6 Tahun Vonis MA Tak Dieksekusi, Silfester Matutina Masih Bebas Jadi Komisaris BUMN: Publik Pertanyakan Integritas Hukum dan Presiden

Admin RedMOL
0



Jakarta, [RedmolId],22/9/2025 (https://wwRedmol.id) – Putusan Mahkamah Agung (MA) Nomor 287 K/Pid/2019 yang menjatuhkan hukuman penjara 1 tahun 6 bulan kepada Silfester Matutina sejak 20 Mei 2019, hingga kini belum juga dieksekusi. Fakta ini mengejutkan, sebab lebih dari enam tahun berlalu, terpidana bukan hanya bebas berkeliaran, melainkan sempat diangkat menjadi Komisaris PT Rajawali Nusantara Indonesia (ID Food) oleh Menteri BUMN saat itu, Erick Thohir.

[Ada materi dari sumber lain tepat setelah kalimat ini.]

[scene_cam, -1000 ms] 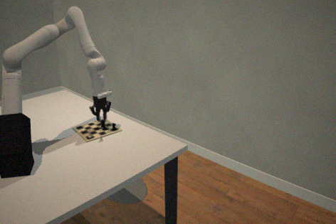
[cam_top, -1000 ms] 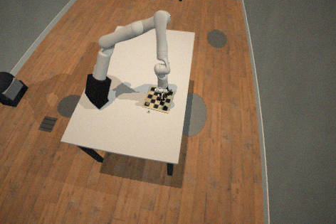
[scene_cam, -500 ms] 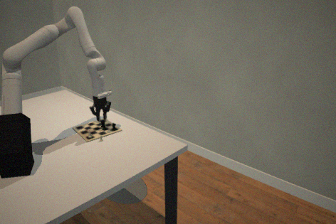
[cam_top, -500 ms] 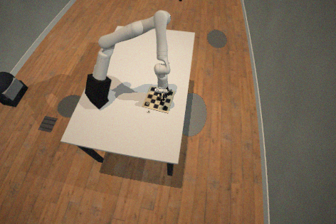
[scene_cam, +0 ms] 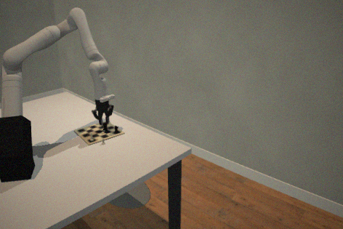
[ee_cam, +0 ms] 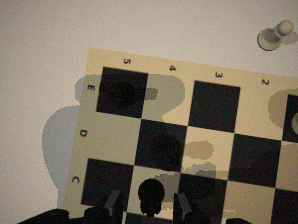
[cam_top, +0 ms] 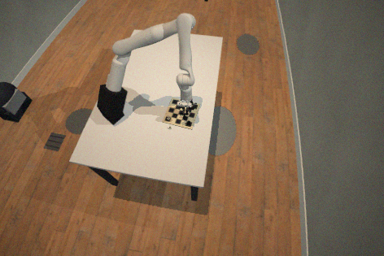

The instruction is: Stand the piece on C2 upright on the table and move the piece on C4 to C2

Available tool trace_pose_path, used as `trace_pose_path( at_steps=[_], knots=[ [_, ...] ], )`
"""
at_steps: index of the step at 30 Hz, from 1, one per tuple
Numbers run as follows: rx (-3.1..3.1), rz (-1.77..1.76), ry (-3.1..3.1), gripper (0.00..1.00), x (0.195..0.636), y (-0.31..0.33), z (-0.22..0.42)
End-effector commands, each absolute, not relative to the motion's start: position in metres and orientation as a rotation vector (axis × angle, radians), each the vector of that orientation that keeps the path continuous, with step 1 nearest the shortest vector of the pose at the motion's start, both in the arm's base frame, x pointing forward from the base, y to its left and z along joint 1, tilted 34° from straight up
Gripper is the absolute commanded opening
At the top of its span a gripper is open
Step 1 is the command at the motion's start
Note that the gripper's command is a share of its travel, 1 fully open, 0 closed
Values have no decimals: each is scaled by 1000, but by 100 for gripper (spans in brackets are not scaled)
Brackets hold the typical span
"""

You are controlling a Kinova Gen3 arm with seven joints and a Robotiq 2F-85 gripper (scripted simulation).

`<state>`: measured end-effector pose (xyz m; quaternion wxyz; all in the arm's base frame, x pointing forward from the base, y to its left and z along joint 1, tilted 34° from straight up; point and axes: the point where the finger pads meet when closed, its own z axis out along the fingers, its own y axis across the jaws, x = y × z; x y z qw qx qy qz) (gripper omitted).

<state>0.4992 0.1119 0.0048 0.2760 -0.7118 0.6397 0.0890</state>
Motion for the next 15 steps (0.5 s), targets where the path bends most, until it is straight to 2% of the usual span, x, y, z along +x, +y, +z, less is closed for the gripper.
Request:
trace_pose_path(
  at_steps=[1, 15],
  knots=[
    [-1913, 242, 1720, 37, 499, 114, 0],
    [-1913, 242, 1720, 37, 503, 123, -14]
  ],
)
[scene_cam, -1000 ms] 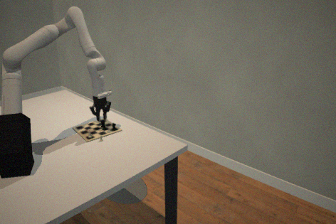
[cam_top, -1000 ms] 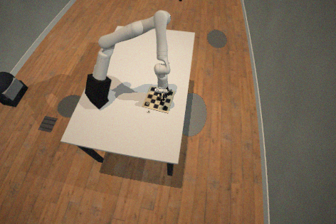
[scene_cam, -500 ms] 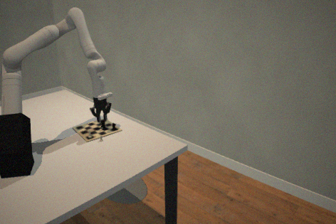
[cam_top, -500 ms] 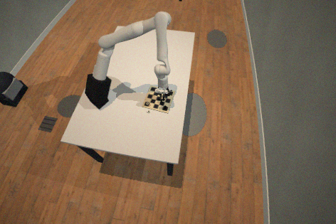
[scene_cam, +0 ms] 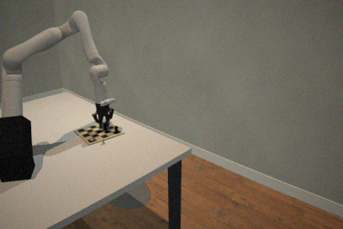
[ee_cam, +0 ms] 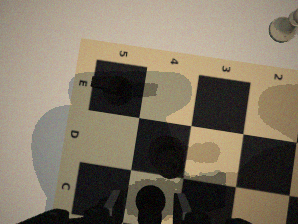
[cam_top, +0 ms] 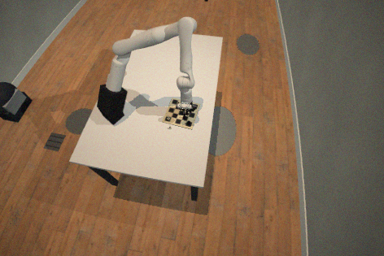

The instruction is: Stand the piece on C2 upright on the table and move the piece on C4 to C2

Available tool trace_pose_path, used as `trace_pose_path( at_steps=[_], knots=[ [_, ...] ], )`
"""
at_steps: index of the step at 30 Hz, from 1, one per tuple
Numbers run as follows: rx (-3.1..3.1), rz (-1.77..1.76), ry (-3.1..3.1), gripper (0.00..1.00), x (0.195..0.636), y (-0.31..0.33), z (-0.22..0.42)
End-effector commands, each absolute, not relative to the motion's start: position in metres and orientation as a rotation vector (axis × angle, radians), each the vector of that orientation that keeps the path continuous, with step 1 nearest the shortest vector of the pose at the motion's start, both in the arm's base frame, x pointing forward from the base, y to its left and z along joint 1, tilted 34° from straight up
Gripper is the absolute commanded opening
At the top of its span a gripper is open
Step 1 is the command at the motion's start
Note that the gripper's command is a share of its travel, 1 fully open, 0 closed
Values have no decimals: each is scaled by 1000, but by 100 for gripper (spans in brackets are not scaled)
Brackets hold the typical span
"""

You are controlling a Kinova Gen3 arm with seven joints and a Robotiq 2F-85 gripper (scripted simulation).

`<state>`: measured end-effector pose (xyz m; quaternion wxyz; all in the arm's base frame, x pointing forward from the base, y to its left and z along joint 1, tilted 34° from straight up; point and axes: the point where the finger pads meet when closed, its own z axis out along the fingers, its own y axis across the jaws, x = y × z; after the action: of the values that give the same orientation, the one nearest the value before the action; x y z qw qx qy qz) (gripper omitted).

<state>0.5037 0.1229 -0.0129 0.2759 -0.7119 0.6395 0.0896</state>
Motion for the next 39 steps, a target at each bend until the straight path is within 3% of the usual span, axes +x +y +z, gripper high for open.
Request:
trace_pose_path(
  at_steps=[1, 38, 39],
  knots=[
    [-1913, 242, 1720, 37, 503, 123, -14],
    [-1913, 242, 1720, 37, 503, 123, -15],
    [-1913, 242, 1720, 0, 503, 123, -15]
  ],
)
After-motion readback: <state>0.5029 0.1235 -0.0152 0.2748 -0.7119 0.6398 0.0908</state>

Situasi tersebut memunculkan pertanyaan besar: bagaimana mungkin seorang terpidana bisa duduk di kursi strategis BUMN tanpa ada eksekusi hukum? Publik menilai, ini bukan sekadar kelalaian teknis, tetapi pelecehan terhadap sistem hukum negara.

Awal September 2025, Kejaksaan Agung (Kejagung) akhirnya memerintahkan Kejari Jakarta Selatan untuk mengeksekusi vonis. Namun upaya itu kembali gagal dengan alasan klasik: sakit, hilang, hingga keberadaan yang tak jelas. Dalih serupa pernah disampaikan pada 2019 lalu, ditambah alasan pandemi Covid-19, seperti yang pernah diungkap mantan Kajari Jaksel, Anang Supriatna. Ironisnya, kini Anang menjabat sebagai Kepala Pusat Penerangan Hukum Kejagung, namun kasus ini justru makin gelap, bukan terang.

Kuat dugaan publik, ada kepentingan politik yang melindungi Silfester. Sebagai Ketua Umum Solidaritas Merah Putih (Solmet), ia dikenal sebagai pendukung garis keras Presiden Joko Widodo. Perlindungan politik ini disebut-sebut menjadi alasan mengapa eksekusi hukum terhadapnya tak pernah tuntas. “Jangan-jangan keberadaannya kini lebih aman disembunyikan, bukan di penjara, melainkan di lingkaran kekuasaan,” sindir seorang aktivis hukum.

Kritik tajam pun mengemuka. Kasus Silfester hanya satu dari sekian banyak potret rapuhnya hukum di Indonesia, sejajar dengan kontroversi ijazah palsu Jokowi, tragedi KM 50, praktik nepotisme, dugaan korupsi, hingga kecurangan pemilu. Publik menilai, Indonesia memang disebut negara hukum (*rechtsstaat*), namun praktiknya lebih menyerupai negara kekuasaan (*machtsstaat*).

Jika pola ini dibiarkan, konsekuensinya serius. Jaksa Agung ST Burhanudin dinilai gagal menegakkan hukum, bahkan dicap sebagai “Jaksa Agung cemen.” Lebih jauh, Presiden Prabowo Gibran juga berpotensi terseret dalam dosa politik berjamaah bila tetap membiarkan kasus ini berlarut-larut.

Opsi yang dinilai paling sehat: segera tangkap dan penjarakan Silfester Matutina, atau copot Jaksa Agung. Bila keduanya tak dilakukan, tekanan publik bisa mengarah pada Presiden Prabowo sendiri. Pasal 7A UUD 1945 memberi ruang pemakzulan apabila presiden dinilai melanggar konstitusi dan melecehkan hukum.

“Negara ini tidak butuh presiden dan jaksa agung yang cemen. Jika hukum terus diperjualbelikan demi kepentingan politik, maka kepercayaan rakyat pada negara akan runtuh total,” tegas seorang pakar tata negara.